🤖 AI Summary
This work addresses the highly ill-posed problem of 3D pose estimation for surgical suturing needles under monocular endoscopic views, where depth ambiguity and rotational symmetry severely hinder accuracy. To tackle this challenge, the authors propose a probabilistic variational inference framework that fuses monocular observations with robotic grasping constraints. The approach explicitly models and maintains multimodal pose uncertainty through an analytically tractable geometric likelihood with closed-form Jacobians, Stein variational Newton updates, Gauss–Newton preconditioning, and kernel-based repulsion mechanisms, thereby avoiding premature convergence to incorrect modes.
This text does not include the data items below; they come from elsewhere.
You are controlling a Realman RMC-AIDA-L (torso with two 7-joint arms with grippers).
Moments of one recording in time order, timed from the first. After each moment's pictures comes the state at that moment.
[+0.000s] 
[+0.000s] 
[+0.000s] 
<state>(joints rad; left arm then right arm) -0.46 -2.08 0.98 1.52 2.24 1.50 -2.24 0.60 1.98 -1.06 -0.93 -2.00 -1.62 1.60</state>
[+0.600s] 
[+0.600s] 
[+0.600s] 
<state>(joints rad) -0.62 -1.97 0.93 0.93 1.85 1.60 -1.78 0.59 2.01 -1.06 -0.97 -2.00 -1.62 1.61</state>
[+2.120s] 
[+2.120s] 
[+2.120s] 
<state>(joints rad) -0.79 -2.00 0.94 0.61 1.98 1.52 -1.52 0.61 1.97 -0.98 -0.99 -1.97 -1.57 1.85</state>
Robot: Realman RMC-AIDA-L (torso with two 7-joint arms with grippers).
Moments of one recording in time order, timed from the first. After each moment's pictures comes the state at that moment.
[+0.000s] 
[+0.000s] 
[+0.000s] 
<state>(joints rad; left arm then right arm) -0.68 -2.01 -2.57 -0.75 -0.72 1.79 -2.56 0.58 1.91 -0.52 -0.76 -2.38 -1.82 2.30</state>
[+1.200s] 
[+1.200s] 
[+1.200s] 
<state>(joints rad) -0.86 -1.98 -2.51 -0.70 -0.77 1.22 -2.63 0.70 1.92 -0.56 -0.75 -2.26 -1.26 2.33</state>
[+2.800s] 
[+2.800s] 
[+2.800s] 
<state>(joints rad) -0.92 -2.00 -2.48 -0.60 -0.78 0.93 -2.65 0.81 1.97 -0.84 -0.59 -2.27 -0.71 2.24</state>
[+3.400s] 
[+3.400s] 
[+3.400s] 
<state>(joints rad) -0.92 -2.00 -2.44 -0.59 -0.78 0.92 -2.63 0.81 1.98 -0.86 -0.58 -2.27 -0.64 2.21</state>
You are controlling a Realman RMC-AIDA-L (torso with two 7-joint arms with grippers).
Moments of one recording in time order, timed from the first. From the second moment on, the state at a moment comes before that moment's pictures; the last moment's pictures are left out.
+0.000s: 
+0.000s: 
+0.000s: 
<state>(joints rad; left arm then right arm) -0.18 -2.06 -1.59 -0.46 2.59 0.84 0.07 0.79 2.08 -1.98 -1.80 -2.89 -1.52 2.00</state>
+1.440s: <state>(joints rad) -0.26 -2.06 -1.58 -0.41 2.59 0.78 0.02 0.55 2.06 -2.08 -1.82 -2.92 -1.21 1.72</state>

Experimental results on real-world data demonstrate significant improvements, reducing translational and rotational errors to 1.00 mm (↓80%) and 13.80° (↓78%), respectively. Moreover, the method exhibits robust tracking performance under occlusion, achieving average errors of 1.34 mm and 19.18°.
📝 Abstract
Reliable estimation of surgical needle 3D position and orientation is essential for autonomous robotic suturing, yet existing methods operate almost exclusively under stereoscopic vision. In monocular endoscopic settings, common in transendoscopic and intraluminal procedures, depth ambiguity and rotational symmetry render needle pose estimation inherently ill-posed, producing a multimodal distribution over feasible configurations, rather than a single, well-grounded estimate. We present PinPoint, a probabilistic variational inference framework that treats this ambiguity directly, maintaining a distribution of pose hypotheses rather than suppressing it. PinPoint combines monocular image observations with robot-grasp constraints through analytical geometric likelihoods with closed-form Jacobians. This framework enables efficient Gauss-Newton preconditioning in a Stein Variational Newton inference, where second-order particle transport deterministically moves particles toward high-probability regions while kernel-based repulsion preserves diversity in the multimodal structure. On real needle-tracking sequences, PinPoint reduces mean translational error by 80% (down to 1.00 mm) and rotational error by 78% (down to 13.80°) relative to a particle-filter baseline, with substantially better-calibrated uncertainty. On induced-rotation sequences, where monocular ambiguity is most severe, PinPoint maintains a bimodal posterior 84% of the time, almost three times the rate of the particle filter baseline, correctly preserving the alternative hypothesis rather than committing prematurely to one mode. Suturing experiments in ex vivo tissue demonstrate stable tracking through intermittent occlusion, with average errors during occlusion of 1.34 mm in translation and 19.18° in rotation, even when the needle is fully embedded.